**The task:**
All lines below are to be transcribed exactly.
START Records supplied
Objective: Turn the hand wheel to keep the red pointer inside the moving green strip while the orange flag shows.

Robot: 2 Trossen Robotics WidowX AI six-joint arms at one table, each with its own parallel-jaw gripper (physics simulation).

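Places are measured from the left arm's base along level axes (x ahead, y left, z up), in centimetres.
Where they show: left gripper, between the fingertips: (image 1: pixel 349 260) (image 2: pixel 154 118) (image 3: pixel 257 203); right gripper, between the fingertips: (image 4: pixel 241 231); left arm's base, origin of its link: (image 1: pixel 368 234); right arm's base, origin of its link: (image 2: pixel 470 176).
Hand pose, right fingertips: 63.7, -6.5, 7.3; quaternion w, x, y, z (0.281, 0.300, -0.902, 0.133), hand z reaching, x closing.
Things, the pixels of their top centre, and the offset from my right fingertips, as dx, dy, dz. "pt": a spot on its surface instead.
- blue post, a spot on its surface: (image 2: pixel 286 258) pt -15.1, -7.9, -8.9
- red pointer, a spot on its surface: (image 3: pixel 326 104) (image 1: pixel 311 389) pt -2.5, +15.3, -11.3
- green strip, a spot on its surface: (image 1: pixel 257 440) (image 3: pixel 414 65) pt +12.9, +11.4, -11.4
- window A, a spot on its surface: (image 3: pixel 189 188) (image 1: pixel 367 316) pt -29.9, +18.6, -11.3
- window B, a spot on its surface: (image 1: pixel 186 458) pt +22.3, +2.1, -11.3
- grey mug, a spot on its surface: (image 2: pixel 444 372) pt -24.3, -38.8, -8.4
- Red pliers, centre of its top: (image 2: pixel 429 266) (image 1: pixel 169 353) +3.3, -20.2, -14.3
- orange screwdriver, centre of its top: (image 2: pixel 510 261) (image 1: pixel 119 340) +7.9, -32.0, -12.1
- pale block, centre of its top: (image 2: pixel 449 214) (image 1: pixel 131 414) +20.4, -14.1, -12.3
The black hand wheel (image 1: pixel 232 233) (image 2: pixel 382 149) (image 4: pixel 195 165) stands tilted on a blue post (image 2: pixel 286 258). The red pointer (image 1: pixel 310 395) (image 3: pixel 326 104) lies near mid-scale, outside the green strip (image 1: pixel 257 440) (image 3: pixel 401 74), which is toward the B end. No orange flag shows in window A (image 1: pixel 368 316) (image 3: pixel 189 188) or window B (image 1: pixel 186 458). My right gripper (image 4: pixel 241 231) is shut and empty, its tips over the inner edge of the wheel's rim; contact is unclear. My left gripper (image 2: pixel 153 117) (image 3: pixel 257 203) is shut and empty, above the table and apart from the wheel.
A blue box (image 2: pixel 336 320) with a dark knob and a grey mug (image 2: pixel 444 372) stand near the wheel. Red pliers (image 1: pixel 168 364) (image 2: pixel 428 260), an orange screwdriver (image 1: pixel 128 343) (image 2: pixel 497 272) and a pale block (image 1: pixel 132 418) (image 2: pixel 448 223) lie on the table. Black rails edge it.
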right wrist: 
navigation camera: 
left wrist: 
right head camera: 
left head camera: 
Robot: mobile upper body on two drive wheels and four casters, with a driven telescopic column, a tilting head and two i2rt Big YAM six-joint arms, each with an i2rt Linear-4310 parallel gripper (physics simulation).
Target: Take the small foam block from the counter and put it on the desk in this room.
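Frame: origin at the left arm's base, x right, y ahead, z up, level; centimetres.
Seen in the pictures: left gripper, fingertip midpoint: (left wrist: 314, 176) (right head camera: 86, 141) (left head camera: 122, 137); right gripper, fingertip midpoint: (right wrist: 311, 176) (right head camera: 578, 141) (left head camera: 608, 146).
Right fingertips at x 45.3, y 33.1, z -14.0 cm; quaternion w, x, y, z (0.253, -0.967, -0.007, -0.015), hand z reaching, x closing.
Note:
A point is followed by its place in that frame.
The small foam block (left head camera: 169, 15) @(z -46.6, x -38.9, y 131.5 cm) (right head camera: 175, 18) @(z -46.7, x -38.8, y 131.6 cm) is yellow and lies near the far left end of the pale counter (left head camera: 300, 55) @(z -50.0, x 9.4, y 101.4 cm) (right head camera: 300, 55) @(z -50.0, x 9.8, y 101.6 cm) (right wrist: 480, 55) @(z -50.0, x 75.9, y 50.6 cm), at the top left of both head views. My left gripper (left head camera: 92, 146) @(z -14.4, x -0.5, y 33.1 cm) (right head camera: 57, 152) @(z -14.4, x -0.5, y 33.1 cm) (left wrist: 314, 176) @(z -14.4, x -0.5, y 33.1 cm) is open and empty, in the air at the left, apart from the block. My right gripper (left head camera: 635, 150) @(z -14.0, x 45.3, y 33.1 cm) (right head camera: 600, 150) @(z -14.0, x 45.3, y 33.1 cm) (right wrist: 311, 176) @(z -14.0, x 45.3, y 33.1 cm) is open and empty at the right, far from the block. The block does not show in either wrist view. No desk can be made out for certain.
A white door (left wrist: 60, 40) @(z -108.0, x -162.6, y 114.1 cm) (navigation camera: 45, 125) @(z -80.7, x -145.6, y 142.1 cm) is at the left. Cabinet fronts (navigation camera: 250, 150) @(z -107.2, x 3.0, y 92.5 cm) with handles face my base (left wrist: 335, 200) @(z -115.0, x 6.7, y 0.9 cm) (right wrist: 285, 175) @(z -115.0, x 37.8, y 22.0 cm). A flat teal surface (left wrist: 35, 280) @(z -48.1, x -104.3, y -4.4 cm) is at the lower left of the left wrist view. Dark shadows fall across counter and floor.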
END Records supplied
**Answer box:**
Objective: Turn the hand wheel to keep the red pointer inside the moving green strip while the orange flag shows.

Robot: 2 Trossen Robotics WidowX AI six-joint arms at one table, each with its own parallel-jaw gripper (physics simulation).

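Places are measured from the left arm's base along level axes (x ahead, y left, z up), in centimetres.
Where they show: left gripper, between the fingertips: (image 1: pixel 349 260) (image 2: pixel 154 118) (image 3: pixel 257 203); right gripper, between the fingertips: (image 4: pixel 241 231); left arm's base, origin of its link: (image 1: pixel 368 234); right arm's base, origin of its link: (image 2: pixel 470 176).
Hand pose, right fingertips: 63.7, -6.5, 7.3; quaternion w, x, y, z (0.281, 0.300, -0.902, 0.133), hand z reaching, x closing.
Things, the pixels of their top centre, and the offset from my right fingertips, as dx, dy, dz. "pt": a spot on its surface instead.
- blue post, a spot on its surface: (image 2: pixel 286 258) pt -15.1, -7.9, -8.9
- red pointer, a spot on its surface: (image 3: pixel 326 104) (image 1: pixel 311 389) pt -2.5, +15.3, -11.3
- green strip, a spot on its surface: (image 1: pixel 257 440) (image 3: pixel 414 65) pt +12.9, +11.4, -11.4
- window A, a spot on its surface: (image 3: pixel 189 188) (image 1: pixel 367 316) pt -29.9, +18.6, -11.3
- window B, a spot on its surface: (image 1: pixel 186 458) pt +22.3, +2.1, -11.3
- grey mug, a spot on its surface: (image 2: pixel 444 372) pt -24.3, -38.8, -8.4
- Red pliers, centre of its top: (image 2: pixel 429 266) (image 1: pixel 169 353) +3.3, -20.2, -14.3
- orange screwdriver, centre of its top: (image 2: pixel 510 261) (image 1: pixel 119 340) +7.9, -32.0, -12.1
- pale block, centre of its top: (image 2: pixel 449 214) (image 1: pixel 131 414) +20.4, -14.1, -12.3
The black hand wheel (image 1: pixel 232 233) (image 2: pixel 382 149) (image 4: pixel 195 165) stands tilted on a blue post (image 2: pixel 286 258). The red pointer (image 1: pixel 310 395) (image 3: pixel 326 104) lies near mid-scale, outside the green strip (image 1: pixel 257 440) (image 3: pixel 401 74), which is toward the B end. No orange flag shows in window A (image 1: pixel 368 316) (image 3: pixel 189 188) or window B (image 1: pixel 186 458). My right gripper (image 4: pixel 241 231) is shut and empty, its tips over the inner edge of the wheel's rim; contact is unclear. My left gripper (image 2: pixel 153 117) (image 3: pixel 257 203) is shut and empty, above the table and apart from the wheel.
A blue box (image 2: pixel 336 320) with a dark knob and a grey mug (image 2: pixel 444 372) stand near the wheel. Red pliers (image 1: pixel 168 364) (image 2: pixel 428 260), an orange screwdriver (image 1: pixel 128 343) (image 2: pixel 497 272) and a pale block (image 1: pixel 132 418) (image 2: pixel 448 223) lie on the table. Black rails edge it.
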right wrist: 
navigation camera: 
left wrist: 
right head camera: 
left head camera: 
Robot: mobile upper body on two drive wheels and four casters, with a driven telescopic column, a tilting head and two i2rt Big YAM six-joint arms, each with an i2rt Linear-4310 parallel gripper (physics simulation).
Target: Take the small foam block from the counter and put it on the desk in this room.
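Frame: origin at the left arm's base, x right, y ahead, z up, level; centimetres.
Seen in the pictures: left gripper, fingertip midpoint: (left wrist: 314, 176) (right head camera: 86, 141) (left head camera: 122, 137); right gripper, fingertip midpoint: (right wrist: 311, 176) (right head camera: 578, 141) (left head camera: 608, 146).
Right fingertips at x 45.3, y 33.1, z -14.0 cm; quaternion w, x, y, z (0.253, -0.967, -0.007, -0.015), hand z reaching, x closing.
Note:
A point is followed by its place in that frame.
The small foam block (left head camera: 169, 15) @(z -46.6, x -38.9, y 131.5 cm) (right head camera: 175, 18) @(z -46.7, x -38.8, y 131.6 cm) is yellow and lies near the far left end of the pale counter (left head camera: 300, 55) @(z -50.0, x 9.4, y 101.4 cm) (right head camera: 300, 55) @(z -50.0, x 9.8, y 101.6 cm) (right wrist: 480, 55) @(z -50.0, x 75.9, y 50.6 cm), at the top left of both head views. My left gripper (left head camera: 92, 146) @(z -14.4, x -0.5, y 33.1 cm) (right head camera: 57, 152) @(z -14.4, x -0.5, y 33.1 cm) (left wrist: 314, 176) @(z -14.4, x -0.5, y 33.1 cm) is open and empty, in the air at the left, apart from the block. My right gripper (left head camera: 635, 150) @(z -14.0, x 45.3, y 33.1 cm) (right head camera: 600, 150) @(z -14.0, x 45.3, y 33.1 cm) (right wrist: 311, 176) @(z -14.0, x 45.3, y 33.1 cm) is open and empty at the right, far from the block. The block does not show in either wrist view. No desk can be made out for certain.
A white door (left wrist: 60, 40) @(z -108.0, x -162.6, y 114.1 cm) (navigation camera: 45, 125) @(z -80.7, x -145.6, y 142.1 cm) is at the left. Cabinet fronts (navigation camera: 250, 150) @(z -107.2, x 3.0, y 92.5 cm) with handles face my base (left wrist: 335, 200) @(z -115.0, x 6.7, y 0.9 cm) (right wrist: 285, 175) @(z -115.0, x 37.8, y 22.0 cm). A flat teal surface (left wrist: 35, 280) @(z -48.1, x -104.3, y -4.4 cm) is at the lower left of the left wrist view. Dark shadows fall across counter and floor.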

The reply is now complete.